Objective: In spite of neurosurgery, radiochemotherapy (RCT) and maintenance temozolomide chemotherapy (TZMm), the prognosis of patients with GBM remains poor. Because immunotherapy opened new perspectives for patients at time of relapse, we are integrating immunotherapy in the primary postoperative treatment (Stupp regimen) for 60 adults (per protocol) with GBM (WHO grade IV) on reference pathology as a phase I/II protocol HGG-2006.

Methods: After (sub)total resection, leukapheresis is performed prior to radiochemotherapy (RCT), and 4 weekly vaccinations with autologous GBM lysate-loaded dendritic cells are given after RCT. Boosts with GBM lysates are given during TMZm. Immunomonitoring, feasibility and toxicity, as well as progression free (PFS) and overall (OS) survival are assessed. National Cancer Institute Common Toxicity Criteria were used to grade the adverse events.
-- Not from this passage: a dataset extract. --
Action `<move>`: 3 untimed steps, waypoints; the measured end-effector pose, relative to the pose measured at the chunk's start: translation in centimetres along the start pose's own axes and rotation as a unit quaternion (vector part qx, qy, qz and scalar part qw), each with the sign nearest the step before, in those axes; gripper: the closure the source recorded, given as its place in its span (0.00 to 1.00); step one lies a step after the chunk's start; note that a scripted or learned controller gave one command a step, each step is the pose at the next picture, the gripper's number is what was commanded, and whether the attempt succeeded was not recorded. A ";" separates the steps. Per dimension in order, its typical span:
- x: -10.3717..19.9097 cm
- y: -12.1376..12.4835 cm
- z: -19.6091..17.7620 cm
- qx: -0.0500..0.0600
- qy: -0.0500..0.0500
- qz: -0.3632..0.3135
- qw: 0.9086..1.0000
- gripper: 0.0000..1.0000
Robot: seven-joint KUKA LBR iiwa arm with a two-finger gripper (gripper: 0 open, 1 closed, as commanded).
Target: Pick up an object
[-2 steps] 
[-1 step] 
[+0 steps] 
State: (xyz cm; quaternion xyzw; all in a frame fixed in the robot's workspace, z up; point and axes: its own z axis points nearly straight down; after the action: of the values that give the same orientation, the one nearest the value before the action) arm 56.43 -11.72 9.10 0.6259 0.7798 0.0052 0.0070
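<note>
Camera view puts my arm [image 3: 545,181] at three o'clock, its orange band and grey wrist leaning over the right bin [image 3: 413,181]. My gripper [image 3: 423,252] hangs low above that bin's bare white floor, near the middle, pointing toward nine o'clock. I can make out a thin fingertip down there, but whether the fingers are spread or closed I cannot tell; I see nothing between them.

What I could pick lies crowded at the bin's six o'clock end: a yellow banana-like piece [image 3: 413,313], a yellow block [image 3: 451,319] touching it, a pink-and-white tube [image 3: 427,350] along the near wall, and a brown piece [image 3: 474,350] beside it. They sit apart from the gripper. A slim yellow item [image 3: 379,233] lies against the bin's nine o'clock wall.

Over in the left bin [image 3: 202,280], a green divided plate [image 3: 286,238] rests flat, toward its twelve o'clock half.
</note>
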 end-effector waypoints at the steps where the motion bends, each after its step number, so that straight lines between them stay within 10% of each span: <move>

Results: Serious adverse events during FU included an ischemic cerebral event, epilepsy with humerus fracture after fall due to epileptic fit, grade IV thrombopenia, short bowel perforation and cerebral abcess. ELISPOT for tumor antigen-reacting IFN-γ-producing T cells was performed on stored blood samples at different time points and results are underway. In the pilot study, the patients (n=8) with an actual FU of 32 months had a median PFS of 17.8 months and median OS 24.3 months, with 3-year OS of 37.5%. In the phase I/II trial, with a median FU of 11.3 months, the preliminary median PFS = 11 months and median OS = 17.3 months for the per protocol analysis (n=53). At the time of the joint meeting, data will be available for the full study group.

Conclusions: Tumor vaccination integrated within the standard primary postoperative treatment for patients with newly diagnosed malignant glioma is feasible, well tolerated and possibly beneficial for patients with minimal residual tumor burden. These early experiences with postoperative radio-chemo-immunotherapy provide good hope that integrating immunotherapy as a fourth treatment modality in patients with primary diagnosis of high-grade glioma might result in a better disease control.